Compared to their global burden of stroke, LMICs are underrepresented in key clinical trials used in formulating a prominent global stroke prevention guideline. While current therapeutic recommendations are likely applicable to practice settings throughout the world, greater involvement of patients from LMIC settings will enhance the contextual relevance and generalizability of recommendations to these disparate populations.

摘要

背景

每四个中风患者中就有一个是可高度预防的复发性中风。然而,尽管中低收入国家(LMICs)承受着不成比例的全球中风负担,但这些地区的个人很少参与关键性临床试验,而这些临床试验是国际专家共识指南推荐的基础。

目的

评估 2021 年美国心脏协会/美国中风协会关于中风和 TIA 患者中风预防的指南中,从 LMICs 招募临床试验受试者参与制定关键治疗建议的当代和全球知名专家共识二级中风预防指南声明。

方法

我们检查了 2021 年美国心脏协会/美国中风协会关于中风和 TIA 患者中风预防的指南。两位作者独立审查了指南中引用的所有随机对照试验(RCT),重点关注血管风险因素控制和管理的试验,并根据潜在的中风机制对研究人群和参与国家进行审查。

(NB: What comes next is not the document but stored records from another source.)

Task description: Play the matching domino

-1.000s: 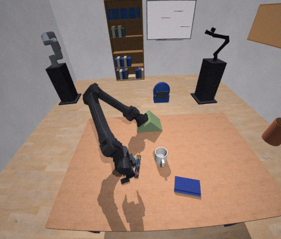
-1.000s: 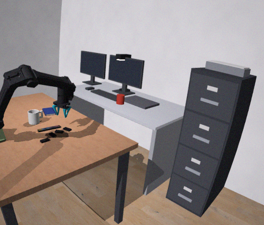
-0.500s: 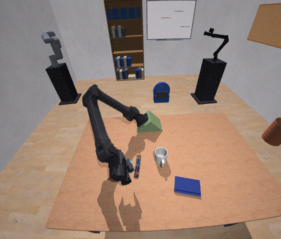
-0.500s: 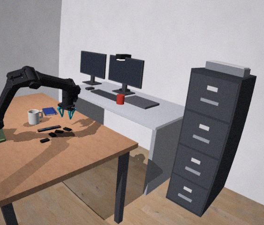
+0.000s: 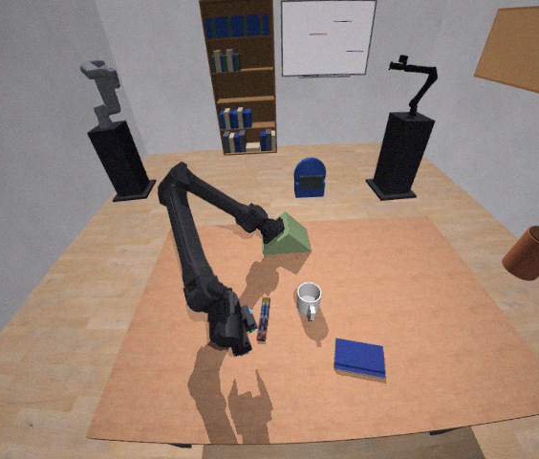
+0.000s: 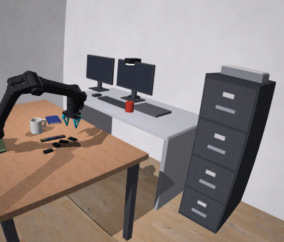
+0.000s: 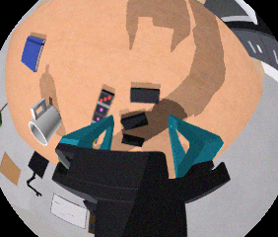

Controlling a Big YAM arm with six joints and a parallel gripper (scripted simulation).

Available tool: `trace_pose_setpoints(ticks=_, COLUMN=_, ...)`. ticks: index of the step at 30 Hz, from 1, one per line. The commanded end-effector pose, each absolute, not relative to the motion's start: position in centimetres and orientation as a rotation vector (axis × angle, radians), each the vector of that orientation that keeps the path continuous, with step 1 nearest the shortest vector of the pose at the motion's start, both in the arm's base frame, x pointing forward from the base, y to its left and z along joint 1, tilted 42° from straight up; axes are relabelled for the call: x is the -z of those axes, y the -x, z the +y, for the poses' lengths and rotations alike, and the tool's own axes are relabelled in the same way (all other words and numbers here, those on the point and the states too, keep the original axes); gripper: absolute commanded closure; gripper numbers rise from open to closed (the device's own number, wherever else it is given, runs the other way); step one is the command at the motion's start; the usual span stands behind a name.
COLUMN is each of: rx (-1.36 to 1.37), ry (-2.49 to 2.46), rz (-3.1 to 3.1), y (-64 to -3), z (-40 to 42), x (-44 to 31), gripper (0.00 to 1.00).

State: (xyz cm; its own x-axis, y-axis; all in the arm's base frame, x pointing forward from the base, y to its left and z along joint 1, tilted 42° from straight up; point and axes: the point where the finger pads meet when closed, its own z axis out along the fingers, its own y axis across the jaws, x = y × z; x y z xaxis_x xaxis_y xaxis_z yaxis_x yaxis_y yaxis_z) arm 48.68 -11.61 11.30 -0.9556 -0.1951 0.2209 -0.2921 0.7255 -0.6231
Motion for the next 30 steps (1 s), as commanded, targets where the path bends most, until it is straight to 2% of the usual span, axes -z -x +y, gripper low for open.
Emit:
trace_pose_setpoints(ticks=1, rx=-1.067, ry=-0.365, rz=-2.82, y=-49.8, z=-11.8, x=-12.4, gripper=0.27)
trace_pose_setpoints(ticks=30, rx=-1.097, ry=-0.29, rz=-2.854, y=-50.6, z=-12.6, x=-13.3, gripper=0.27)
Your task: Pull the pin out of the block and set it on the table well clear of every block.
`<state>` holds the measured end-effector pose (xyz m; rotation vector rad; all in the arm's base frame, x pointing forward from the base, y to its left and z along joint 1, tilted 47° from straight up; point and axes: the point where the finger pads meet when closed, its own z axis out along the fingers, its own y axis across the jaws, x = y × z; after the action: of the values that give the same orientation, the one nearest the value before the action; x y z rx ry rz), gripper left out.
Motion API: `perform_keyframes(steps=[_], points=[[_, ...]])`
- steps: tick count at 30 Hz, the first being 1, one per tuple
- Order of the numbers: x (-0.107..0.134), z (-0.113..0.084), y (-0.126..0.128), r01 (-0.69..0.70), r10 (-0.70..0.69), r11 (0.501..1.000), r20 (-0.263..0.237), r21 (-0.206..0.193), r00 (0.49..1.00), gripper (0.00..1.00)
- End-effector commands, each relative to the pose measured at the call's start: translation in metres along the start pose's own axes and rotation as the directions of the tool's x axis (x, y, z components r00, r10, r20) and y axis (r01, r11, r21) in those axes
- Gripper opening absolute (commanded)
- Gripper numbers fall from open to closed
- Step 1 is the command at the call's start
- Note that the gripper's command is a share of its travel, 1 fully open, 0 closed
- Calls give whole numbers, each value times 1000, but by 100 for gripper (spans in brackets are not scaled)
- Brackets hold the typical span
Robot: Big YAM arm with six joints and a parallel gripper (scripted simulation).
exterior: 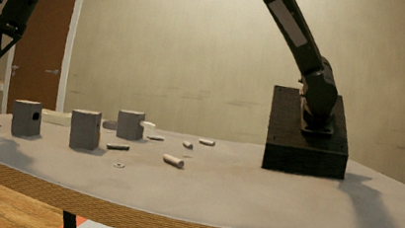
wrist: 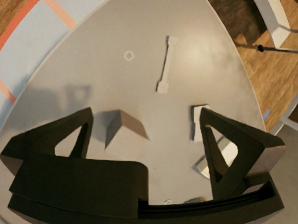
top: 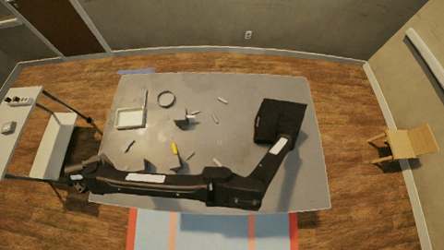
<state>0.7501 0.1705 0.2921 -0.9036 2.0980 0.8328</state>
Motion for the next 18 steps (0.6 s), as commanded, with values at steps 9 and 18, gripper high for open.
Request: perform_keyframes(steps=[9,18], points=[[-4,-8,-2,4,-4,1000,9,9,1000,100],[-4,-8,-2,4,-4,1000,9,9,1000,39]])
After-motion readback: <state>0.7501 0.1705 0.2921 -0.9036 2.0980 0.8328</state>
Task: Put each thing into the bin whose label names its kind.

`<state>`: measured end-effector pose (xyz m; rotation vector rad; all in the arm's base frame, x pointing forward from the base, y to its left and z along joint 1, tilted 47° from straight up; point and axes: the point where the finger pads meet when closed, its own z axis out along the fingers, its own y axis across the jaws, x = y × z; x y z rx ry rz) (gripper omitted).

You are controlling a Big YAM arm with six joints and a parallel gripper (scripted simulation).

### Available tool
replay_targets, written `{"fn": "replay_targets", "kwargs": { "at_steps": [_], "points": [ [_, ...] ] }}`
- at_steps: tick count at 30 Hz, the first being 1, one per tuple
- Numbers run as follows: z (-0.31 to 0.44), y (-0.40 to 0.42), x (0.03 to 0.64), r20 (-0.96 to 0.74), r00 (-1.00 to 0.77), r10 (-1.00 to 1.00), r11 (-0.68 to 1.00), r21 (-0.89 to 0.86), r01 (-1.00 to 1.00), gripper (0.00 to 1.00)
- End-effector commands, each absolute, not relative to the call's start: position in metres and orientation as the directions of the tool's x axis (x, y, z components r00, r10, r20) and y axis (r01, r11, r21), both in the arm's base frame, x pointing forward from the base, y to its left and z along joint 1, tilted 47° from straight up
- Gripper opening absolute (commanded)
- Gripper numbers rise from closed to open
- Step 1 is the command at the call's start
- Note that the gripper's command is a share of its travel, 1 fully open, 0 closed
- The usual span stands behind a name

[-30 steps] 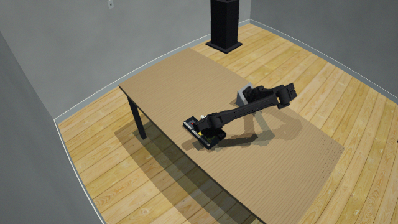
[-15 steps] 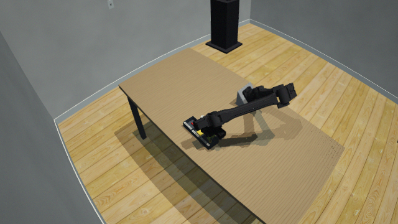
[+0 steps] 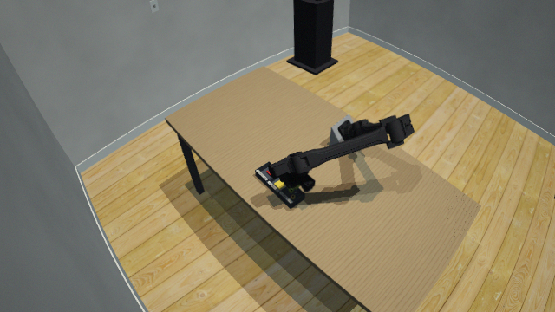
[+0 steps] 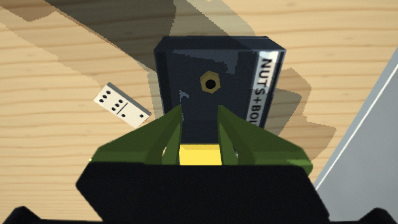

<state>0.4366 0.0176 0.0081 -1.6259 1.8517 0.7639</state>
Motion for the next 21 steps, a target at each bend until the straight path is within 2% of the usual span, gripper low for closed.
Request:
{"fn": "replay_targets", "kwargs": {
  "at_steps": [1, 21],
  "points": [
    [0.028, 0.014, 0.454, -0.723, -0.058, -0.688, 0.085, -0.001, -0.996, 0.3],
    [0.033, 0.0, 0.457, -0.723, -0.074, -0.687, 0.11, -0.003, -0.994, 0.3]
  ]
}}
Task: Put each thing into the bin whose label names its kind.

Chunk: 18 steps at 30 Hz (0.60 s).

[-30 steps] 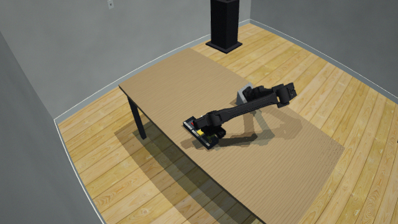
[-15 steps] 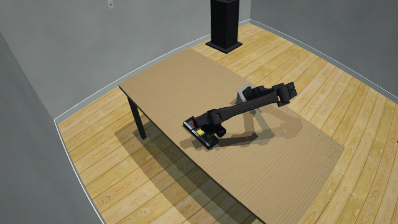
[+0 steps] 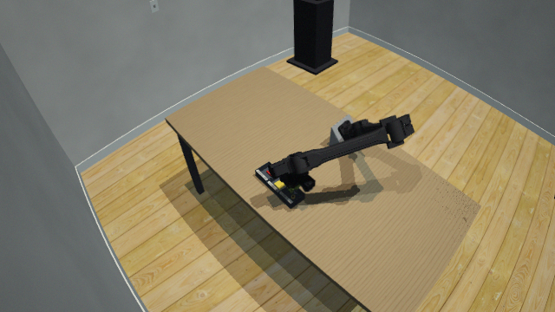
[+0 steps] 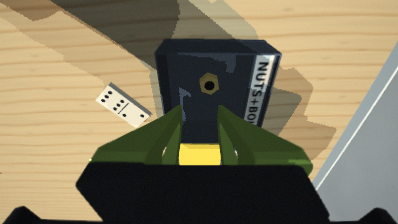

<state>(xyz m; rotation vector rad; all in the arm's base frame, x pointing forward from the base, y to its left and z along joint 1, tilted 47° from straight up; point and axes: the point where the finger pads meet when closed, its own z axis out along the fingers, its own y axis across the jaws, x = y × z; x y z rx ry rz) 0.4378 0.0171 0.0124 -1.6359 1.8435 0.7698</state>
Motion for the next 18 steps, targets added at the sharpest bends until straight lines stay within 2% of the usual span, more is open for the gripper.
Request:
{"fn": "replay_targets", "kwargs": {
  "at_steps": [1, 13, 18],
  "points": [
    [0.033, -0.001, 0.457, -0.723, -0.075, -0.687, 0.111, -0.003, -0.994, 0.3],
    [0.047, -0.015, 0.458, -0.721, -0.073, -0.689, 0.115, -0.009, -0.993, 0.3],
    [0.034, 0.004, 0.455, -0.726, -0.069, -0.685, 0.077, 0.022, -0.997, 0.3]
  ]
}}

我们还审查了原始 RCT 的所有引用的系统评价和荟萃分析。

结果

在 320 项二级中风预防临床试验中,262 项(82%)专注于血管风险控制,涉及糖尿病(n=26)、高血压(n=23)、阻塞性睡眠呼吸暂停(n=13)、血脂异常(n=10)、生活方式(n=188)和肥胖(n=2);58 项专注于中风机制管理,包括心房颤动(n=10)、大动脉粥样硬化(n=45)和小血管疾病(n=3)。总体而言,320 项研究中有 53 项(16.6%)来自 LMICs,其中血脂异常占 55.6%,糖尿病占 40.7%,高血压占 26.1%,OSA 占 15.4%,生活方式占 6.4%,肥胖占 0%,按机制划分:心房颤动占 60.0%,大动脉粥样硬化占 22.2%,小血管疾病占 33.3%。只有 19 项(5.9%)试验来自撒哈拉以南非洲(仅南非)的国家有参与性贡献。

结论

与中风的全球负担相比,LMICs 在用于制定重要全球中风预防指南的关键临床试验中代表性不足。虽然当前的治疗建议可能适用于全球的实践环境,但更多来自 LMIC 环境的患者参与将提高建议对这些不同人群的背景相关性和普遍性。